Begin with the line containing "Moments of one" and end with the last line of the data below; return those lines exactly, and only those.

····················

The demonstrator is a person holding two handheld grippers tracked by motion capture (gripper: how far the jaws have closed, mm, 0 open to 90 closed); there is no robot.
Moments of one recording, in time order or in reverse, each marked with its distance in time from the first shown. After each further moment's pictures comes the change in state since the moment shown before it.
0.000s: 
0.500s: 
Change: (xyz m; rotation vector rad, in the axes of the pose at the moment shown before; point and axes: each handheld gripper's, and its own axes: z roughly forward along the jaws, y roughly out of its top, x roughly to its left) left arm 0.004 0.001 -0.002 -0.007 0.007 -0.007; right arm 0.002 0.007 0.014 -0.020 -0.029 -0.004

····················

◆ **Solution for this exercise**:
Moments of one recording, in time order or in reverse, each marked with its distance in time from the first shown. After each further moment's pictures comes the change in state since the moment shown before it.
0.000s: 
0.500s: 
Change: (xyz m; rotation vector rad, in the axes of the pose at the moment shown before; point and axes: each handheld gripper's, and its own axes: z roughly forward along the jaws, y roughly out of its top, x roughly to its left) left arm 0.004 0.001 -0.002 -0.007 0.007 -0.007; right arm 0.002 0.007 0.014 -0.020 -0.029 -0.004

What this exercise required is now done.